### Exercise description
The entries that follow should be written out exactly.

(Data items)
○ ○ ○ ○ ○
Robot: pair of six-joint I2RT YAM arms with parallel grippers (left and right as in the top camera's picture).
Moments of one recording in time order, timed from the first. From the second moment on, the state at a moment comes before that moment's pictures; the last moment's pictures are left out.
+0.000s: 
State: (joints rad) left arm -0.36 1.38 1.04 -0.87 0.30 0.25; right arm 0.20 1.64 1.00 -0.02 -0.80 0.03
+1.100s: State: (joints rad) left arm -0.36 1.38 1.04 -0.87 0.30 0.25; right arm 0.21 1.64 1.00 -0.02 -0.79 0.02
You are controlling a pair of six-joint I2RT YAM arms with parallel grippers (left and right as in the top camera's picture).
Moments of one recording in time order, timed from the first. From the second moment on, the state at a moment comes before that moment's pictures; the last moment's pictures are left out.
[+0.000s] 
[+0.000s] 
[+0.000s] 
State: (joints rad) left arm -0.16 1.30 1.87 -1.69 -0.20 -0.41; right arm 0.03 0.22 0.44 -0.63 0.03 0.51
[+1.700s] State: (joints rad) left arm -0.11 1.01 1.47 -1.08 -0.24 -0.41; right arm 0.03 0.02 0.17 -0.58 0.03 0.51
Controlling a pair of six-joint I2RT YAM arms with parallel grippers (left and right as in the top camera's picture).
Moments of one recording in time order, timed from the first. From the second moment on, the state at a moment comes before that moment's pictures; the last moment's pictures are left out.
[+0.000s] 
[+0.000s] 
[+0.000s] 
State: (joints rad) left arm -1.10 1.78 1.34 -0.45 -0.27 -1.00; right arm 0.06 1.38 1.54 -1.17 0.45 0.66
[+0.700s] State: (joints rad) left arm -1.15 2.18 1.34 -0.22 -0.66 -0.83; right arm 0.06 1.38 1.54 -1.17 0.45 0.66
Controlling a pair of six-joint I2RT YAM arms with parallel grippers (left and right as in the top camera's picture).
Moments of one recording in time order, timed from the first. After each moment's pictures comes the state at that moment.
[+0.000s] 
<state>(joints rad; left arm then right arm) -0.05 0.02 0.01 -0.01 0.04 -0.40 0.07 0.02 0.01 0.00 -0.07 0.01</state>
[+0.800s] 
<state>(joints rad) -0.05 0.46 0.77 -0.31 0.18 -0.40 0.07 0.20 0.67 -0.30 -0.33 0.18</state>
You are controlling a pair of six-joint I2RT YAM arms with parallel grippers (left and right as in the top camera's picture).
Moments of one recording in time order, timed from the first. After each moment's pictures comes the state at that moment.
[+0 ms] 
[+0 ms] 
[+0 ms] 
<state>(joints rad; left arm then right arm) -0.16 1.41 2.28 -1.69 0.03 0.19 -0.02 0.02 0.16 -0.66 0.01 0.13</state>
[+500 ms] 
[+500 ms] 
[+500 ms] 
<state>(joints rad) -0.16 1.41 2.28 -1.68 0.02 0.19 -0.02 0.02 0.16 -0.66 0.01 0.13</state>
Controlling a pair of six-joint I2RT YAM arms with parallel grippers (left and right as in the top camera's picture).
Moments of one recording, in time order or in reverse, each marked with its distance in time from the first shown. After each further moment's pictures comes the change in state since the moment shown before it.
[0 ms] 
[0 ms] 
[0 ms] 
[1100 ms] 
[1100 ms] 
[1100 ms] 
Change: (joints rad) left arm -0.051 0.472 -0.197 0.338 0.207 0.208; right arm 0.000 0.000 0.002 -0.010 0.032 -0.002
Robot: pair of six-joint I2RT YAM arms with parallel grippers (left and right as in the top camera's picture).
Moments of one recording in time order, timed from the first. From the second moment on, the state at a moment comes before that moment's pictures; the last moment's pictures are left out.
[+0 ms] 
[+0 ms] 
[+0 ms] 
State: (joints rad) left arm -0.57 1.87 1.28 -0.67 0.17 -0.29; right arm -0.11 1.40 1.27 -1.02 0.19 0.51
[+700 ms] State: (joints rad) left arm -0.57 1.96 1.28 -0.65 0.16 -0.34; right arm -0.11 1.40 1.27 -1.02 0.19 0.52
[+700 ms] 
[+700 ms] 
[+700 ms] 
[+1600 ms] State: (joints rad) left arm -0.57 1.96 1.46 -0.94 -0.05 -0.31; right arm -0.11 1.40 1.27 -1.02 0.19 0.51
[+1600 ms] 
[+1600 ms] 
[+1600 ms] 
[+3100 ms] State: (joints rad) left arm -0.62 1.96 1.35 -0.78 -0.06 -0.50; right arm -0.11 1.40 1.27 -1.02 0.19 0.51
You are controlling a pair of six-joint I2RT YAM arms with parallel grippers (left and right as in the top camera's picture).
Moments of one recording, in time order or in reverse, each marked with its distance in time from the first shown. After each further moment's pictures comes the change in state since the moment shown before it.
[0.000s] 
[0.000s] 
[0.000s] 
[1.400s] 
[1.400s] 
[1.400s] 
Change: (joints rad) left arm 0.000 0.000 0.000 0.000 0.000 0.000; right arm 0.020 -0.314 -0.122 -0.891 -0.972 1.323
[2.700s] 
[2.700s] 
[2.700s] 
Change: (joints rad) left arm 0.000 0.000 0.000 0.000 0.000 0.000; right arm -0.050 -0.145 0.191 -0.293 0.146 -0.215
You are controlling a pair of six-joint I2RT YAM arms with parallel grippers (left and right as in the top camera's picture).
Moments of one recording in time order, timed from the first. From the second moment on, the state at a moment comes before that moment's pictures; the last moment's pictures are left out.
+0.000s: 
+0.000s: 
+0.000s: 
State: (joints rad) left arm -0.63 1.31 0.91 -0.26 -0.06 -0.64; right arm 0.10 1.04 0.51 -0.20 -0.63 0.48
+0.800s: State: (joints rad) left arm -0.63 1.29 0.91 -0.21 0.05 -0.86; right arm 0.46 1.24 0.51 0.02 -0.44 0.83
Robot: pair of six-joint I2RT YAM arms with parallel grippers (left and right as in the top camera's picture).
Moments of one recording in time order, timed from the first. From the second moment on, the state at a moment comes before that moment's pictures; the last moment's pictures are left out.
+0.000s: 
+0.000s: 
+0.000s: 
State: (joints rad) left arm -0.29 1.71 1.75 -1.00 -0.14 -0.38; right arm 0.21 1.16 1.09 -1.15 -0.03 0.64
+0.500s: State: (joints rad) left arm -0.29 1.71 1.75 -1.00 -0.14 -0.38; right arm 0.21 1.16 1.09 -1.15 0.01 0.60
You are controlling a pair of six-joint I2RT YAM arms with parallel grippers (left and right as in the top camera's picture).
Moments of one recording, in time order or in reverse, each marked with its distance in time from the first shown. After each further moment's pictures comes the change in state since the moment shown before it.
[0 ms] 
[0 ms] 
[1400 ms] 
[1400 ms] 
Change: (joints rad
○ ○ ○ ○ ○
### Solved exercise
Robot: pair of six-joint I2RT YAM arms with parallel grippers (left and right as in the top camera's picture).
Moments of one recording in time order, timed from the first. From the second moment on, the state at a moment comes before that moment's pictures; the last moment's pictures are left out.
+0.000s: 
State: (joints rad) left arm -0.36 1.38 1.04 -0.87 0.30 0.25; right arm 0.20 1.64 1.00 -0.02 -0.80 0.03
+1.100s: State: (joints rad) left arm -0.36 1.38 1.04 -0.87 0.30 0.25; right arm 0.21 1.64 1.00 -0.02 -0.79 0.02
You are controlling a pair of six-joint I2RT YAM arms with parallel grippers (left and right as in the top camera's picture).
Moments of one recording in time order, timed from the first. From the second moment on, the state at a moment comes before that moment's pictures; the last moment's pictures are left out.
[+0.000s] 
[+0.000s] 
[+0.000s] 
State: (joints rad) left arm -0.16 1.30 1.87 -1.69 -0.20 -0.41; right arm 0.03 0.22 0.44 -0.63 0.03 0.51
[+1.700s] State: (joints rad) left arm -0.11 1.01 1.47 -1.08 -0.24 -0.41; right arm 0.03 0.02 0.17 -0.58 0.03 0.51
Controlling a pair of six-joint I2RT YAM arms with parallel grippers (left and right as in the top camera's picture).
Moments of one recording in time order, timed from the first. From the second moment on, the state at a moment comes before that moment's pictures; the last moment's pictures are left out.
[+0.000s] 
[+0.000s] 
[+0.000s] 
State: (joints rad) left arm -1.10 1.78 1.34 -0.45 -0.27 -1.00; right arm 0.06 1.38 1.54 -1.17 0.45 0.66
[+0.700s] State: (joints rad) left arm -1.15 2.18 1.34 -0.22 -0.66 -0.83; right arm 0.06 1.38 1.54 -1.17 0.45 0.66
Controlling a pair of six-joint I2RT YAM arms with parallel grippers (left and right as in the top camera's picture).
Moments of one recording in time order, timed from the first. After each moment's pictures comes the state at that moment.
[+0.000s] 
<state>(joints rad; left arm then right arm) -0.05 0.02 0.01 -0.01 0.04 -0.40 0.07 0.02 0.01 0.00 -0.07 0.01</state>
[+0.800s] 
<state>(joints rad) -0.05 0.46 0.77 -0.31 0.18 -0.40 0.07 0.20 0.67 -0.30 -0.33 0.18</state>
You are controlling a pair of six-joint I2RT YAM arms with parallel grippers (left and right as in the top camera's picture).
Moments of one recording in time order, timed from the first. After each moment's pictures comes the state at that moment.
[+0 ms] 
[+0 ms] 
[+0 ms] 
<state>(joints rad; left arm then right arm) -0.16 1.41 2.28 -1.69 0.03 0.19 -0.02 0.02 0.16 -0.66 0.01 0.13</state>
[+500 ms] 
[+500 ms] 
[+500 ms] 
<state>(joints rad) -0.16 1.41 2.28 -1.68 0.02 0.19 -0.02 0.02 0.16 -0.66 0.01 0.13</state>
Controlling a pair of six-joint I2RT YAM arms with parallel grippers (left and right as in the top camera's picture).
Moments of one recording, in time order or in reverse, each marked with its distance in time from the first shown. After each further moment's pictures comes the change in state since the moment shown before it.
[0 ms] 
[0 ms] 
[0 ms] 
[1100 ms] 
[1100 ms] 
[1100 ms] 
Change: (joints rad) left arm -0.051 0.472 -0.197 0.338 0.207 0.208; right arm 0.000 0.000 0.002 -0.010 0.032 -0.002
Robot: pair of six-joint I2RT YAM arms with parallel grippers (left and right as in the top camera's picture).
Moments of one recording in time order, timed from the first. From the second moment on, the state at a moment comes before that moment's pictures; the last moment's pictures are left out.
[+0 ms] 
[+0 ms] 
[+0 ms] 
State: (joints rad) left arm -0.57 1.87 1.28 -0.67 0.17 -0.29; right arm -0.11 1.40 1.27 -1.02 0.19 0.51
[+700 ms] State: (joints rad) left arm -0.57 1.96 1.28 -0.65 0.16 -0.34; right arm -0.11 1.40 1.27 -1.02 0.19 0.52
[+700 ms] 
[+700 ms] 
[+700 ms] 
[+1600 ms] State: (joints rad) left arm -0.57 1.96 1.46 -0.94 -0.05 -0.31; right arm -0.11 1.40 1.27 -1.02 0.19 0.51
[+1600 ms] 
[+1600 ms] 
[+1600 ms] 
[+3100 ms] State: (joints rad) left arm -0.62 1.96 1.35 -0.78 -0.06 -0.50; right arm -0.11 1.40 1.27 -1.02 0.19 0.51
You are controlling a pair of six-joint I2RT YAM arms with parallel grippers (left and right as in the top camera's picture).
Moments of one recording, in time order or in reverse, each marked with its distance in time from the first shown. After each further moment's pictures comes the change in state since the moment shown before it.
[0.000s] 
[0.000s] 
[0.000s] 
[1.400s] 
[1.400s] 
[1.400s] 
Change: (joints rad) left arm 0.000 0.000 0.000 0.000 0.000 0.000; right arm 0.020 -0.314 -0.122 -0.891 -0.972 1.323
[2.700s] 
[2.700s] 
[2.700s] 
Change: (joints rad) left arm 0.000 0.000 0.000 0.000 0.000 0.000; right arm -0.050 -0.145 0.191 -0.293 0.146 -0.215
You are controlling a pair of six-joint I2RT YAM arms with parallel grippers (left and right as in the top camera's picture).
Moments of one recording in time order, timed from the first. From the second moment on, the state at a moment comes before that moment's pictures; the last moment's pictures are left out.
+0.000s: 
+0.000s: 
+0.000s: 
State: (joints rad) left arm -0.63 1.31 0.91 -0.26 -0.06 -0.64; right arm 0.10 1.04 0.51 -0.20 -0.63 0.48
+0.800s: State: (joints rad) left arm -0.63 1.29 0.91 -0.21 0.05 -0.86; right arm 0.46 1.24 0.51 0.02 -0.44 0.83
Robot: pair of six-joint I2RT YAM arms with parallel grippers (left and right as in the top camera's picture).
Moments of one recording in time order, timed from the first. From the second moment on, the state at a moment comes before that moment's pictures; the last moment's pictures are left out.
+0.000s: 
+0.000s: 
+0.000s: 
State: (joints rad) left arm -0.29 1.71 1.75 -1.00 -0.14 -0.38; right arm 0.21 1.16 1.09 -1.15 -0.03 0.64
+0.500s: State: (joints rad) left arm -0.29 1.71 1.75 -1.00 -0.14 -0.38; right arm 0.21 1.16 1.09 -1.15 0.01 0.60
You are controlling a pair of six-joint I2RT YAM arms with parallel grippers (left and right as in the top camera's picture).
Moments of one recording, in time order or in reverse, each marked with its distance in time from the first shown. After each further moment's pictures comes the change in state since the moment shown before it.
[0 ms] 
[0 ms] 
[1400 ms] 
[1400 ms] 
Change: (joints rad

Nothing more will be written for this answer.